Custom inference silicon typically brings throughput or efficiency gains that surface as API-level changes — faster response times, higher rate limits, or lower costs — before they are publicly benchmarked.
Founders
Reassess build-versus-buy assumptions around inference infrastructure, especially if your product depends heavily on OpenAI API costs.
If Jalapeño meaningfully reduces OpenAI's inference costs, those savings may eventually be passed to API customers, shifting unit economics for AI-native startups that rely on OpenAI's platform.
PMs
Track whether OpenAI introduces tiered inference options or performance guarantees that could map to Jalapeño-powered endpoints.

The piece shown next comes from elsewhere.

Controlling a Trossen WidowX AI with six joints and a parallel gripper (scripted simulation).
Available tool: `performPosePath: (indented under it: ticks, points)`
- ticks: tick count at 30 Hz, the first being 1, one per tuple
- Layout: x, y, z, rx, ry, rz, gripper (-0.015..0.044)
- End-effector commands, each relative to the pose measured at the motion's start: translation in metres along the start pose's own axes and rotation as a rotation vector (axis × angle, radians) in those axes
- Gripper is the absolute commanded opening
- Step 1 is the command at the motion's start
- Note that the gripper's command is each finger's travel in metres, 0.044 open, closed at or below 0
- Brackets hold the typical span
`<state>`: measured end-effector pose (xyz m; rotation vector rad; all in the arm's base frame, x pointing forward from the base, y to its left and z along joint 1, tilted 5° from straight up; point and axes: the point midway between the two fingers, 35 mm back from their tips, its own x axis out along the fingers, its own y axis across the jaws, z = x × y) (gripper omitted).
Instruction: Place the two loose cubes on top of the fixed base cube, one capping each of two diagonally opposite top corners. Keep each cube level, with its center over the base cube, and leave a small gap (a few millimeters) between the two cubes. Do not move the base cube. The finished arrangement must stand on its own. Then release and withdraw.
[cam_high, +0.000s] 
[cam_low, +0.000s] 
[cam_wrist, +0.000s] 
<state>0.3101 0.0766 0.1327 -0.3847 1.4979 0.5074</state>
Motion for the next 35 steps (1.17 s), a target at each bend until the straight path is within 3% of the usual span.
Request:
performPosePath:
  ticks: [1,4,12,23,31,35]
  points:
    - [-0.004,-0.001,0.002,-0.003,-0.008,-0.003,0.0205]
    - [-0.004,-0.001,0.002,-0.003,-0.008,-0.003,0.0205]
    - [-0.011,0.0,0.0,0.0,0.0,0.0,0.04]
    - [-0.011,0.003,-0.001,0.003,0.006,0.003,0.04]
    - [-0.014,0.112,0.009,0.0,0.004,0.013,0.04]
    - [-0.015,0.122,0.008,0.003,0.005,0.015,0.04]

Custom silicon may enable differentiated service tiers — lower-latency or higher-throughput plans — that affect product roadmaps depending on OpenAI's API.
Investors
Evaluate the competitive implications for Nvidia and other GPU-dependent inference providers as frontier labs vertically integrate into silicon.
OpenAI joining Google and others in custom inference ASICs signals a structural trend that could compress demand growth for general-purpose AI GPUs in inference workloads, though training-side demand remains distinct.
Operators
Review current GPU-based inference capacity plans and model whether a shift toward ASIC-backed inference at major providers could alter cloud pricing or instance availability.
If hyperscalers and frontier labs increasingly run inference on custom silicon, the secondary market and cloud availability of GPU instances may shift, affecting capacity planning and cost projections.
Testing notes
Caveats
- Jalapeño is an internal infrastructure component, not a publicly available product or API endpoint.
- No benchmarks, SDKs, or developer-facing tools have been announced, so direct testing is not possible at this time.
- Any observable impact would come indirectly through changes in OpenAI API performance, pricing, or availability.
- OpenAI's performance-per-watt claim is based on early testing and has not been independently verified.